Work item: Below are some records; quote exactly the lines from the one that contains "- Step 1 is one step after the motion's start" through the one that contains "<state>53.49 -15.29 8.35", inclusive, and no others.

Stored records
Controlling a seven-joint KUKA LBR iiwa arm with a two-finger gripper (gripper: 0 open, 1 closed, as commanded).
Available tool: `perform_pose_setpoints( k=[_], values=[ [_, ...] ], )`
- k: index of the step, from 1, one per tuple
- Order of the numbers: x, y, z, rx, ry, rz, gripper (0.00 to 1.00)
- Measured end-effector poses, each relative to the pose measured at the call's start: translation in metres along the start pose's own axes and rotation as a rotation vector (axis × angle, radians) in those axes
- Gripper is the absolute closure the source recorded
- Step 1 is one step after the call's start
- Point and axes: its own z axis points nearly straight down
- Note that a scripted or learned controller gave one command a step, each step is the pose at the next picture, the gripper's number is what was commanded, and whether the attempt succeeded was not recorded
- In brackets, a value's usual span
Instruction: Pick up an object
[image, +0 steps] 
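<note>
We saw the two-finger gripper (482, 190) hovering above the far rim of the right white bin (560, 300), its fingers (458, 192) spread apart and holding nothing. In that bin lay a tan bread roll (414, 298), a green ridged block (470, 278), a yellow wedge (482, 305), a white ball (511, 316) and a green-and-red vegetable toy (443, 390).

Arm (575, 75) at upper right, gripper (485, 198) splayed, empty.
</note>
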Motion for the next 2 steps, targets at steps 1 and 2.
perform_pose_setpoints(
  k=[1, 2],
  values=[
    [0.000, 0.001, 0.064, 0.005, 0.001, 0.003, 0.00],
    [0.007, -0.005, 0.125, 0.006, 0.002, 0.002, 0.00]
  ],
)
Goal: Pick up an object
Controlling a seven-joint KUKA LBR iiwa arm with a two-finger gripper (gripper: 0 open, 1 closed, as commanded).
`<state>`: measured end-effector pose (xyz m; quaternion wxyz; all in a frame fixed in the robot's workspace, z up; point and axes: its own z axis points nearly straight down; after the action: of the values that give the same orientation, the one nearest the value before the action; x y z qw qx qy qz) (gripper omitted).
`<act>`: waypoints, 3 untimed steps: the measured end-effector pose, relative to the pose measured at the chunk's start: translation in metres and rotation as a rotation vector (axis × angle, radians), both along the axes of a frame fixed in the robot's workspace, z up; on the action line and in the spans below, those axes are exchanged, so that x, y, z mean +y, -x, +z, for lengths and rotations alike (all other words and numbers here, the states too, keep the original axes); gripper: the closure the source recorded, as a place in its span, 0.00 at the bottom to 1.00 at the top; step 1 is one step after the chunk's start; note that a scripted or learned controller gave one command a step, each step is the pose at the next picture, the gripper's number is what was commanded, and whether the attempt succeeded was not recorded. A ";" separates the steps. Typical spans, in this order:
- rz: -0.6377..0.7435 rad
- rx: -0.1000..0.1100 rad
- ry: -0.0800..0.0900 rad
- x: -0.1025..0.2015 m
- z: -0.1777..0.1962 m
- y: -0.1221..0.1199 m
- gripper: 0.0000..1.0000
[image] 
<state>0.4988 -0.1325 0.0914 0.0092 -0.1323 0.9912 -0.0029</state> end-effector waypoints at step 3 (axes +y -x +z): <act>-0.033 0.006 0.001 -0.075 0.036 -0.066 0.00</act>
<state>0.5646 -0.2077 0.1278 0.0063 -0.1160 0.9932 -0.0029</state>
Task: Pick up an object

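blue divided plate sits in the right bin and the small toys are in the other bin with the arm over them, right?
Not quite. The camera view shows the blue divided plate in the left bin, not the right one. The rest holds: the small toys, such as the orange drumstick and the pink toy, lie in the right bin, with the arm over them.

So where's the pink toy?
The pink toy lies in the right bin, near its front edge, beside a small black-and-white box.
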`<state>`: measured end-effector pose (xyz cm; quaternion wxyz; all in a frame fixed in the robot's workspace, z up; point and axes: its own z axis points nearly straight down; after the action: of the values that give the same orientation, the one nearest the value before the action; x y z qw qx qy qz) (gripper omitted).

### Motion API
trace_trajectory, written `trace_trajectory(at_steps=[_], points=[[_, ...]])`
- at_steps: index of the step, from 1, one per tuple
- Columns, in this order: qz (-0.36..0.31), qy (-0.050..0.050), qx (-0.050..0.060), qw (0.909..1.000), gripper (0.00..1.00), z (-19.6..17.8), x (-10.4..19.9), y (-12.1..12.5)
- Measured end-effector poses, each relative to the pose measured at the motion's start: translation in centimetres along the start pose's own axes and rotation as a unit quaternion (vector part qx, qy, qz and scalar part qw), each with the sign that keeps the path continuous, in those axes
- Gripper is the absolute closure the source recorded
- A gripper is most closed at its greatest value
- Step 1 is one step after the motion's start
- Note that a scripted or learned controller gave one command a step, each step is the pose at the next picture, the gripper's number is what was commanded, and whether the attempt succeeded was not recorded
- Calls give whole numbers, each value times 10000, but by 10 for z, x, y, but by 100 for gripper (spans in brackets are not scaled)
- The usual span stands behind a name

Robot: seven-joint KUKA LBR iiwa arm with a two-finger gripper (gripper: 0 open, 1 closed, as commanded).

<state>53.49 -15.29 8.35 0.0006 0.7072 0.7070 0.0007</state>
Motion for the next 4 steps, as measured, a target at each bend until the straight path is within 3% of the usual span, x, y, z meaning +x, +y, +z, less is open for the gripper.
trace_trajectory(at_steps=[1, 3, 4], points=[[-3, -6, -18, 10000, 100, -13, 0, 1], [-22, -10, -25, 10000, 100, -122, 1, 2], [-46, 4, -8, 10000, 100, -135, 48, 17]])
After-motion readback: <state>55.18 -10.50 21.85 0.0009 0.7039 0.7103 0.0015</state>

Written answer:
- Step 1 is one step after the motion's start
- Note that a scripted or learned controller gave one command a step, each step is the pose at the next picture, the gripper's number is what was commanded, and whether the attempt succeeded was not recorded
- Calls give whole numbers, each value times 10000, but by 10 for z, x, y, but by 100 for gripper (spans in brackets are not scaled)
- The usual span stands behind a name

Robot: seven-joint KUKA LBR iiwa arm with a two-finger gripper (gripper: 0 open, 1 closed, as commanded).

<state>53.49 -15.29 8.35 0.0006 0.7072 0.7070 0.0007</state>

There is nothing more to add to the answer.